Real time measurement
I also measured real time with the zsh built-in time command.
-
Aldor GC, not inlined
aldor -ginterp sieve.as 25.08s user 0.08s system 99% cpu 25.338 total
-
Aldor GC, inlined
Unmeasurable. I killed the process after 10 minutes. It had not yet calculated more than the <= 1000 primes.
-
Boehm GC
aldor -ginterp sieve.as 29.32s user 0.06s system 99% cpu 29.404 total
Conclusion
- In oprofile, Boehm's GC gets better results than a fully optimised Aldor GC.

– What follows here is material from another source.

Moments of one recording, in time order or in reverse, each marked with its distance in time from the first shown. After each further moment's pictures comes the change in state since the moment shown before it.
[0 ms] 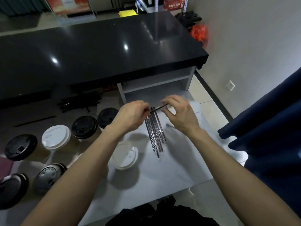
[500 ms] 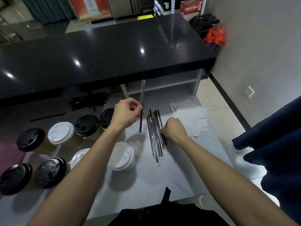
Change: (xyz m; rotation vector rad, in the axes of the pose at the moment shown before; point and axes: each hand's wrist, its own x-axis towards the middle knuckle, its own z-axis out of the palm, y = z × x) left_hand 0.001 -0.010 0.015 -0.679 0.248 -0.560; right_hand -0.010 0.024 0.076 -0.062 -0.583 0.564
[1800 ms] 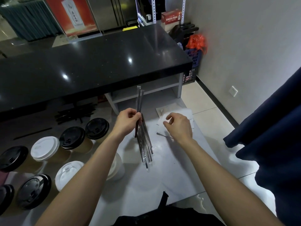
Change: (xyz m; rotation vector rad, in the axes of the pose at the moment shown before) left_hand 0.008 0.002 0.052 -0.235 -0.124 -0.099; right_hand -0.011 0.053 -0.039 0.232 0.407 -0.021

- In oprofile, a non-inlined Aldor GC gets much better results than the inlined version.
- In oprofile, a non-inlined Aldor GC gets better results than Boehm's GC.
- In callgrind, Boehm's GC fails to execute.
- In callgrind, the strange behaviour in oprofile regarding inlined code does not show.
- The non-inlined Aldor GC outperforms Boehm on real time measurement.
The question is, why does the Aldor GC perform so much worse when compiled with inlining? A possible reason could be that due to inlining and heavy optimisation, the instruction cache is badly utilised. This would be a gcc bug, a misoptimisation. Next, I will do the allocation tests with the two memory managers, again. This time, I will use a non-inlined Aldor GC.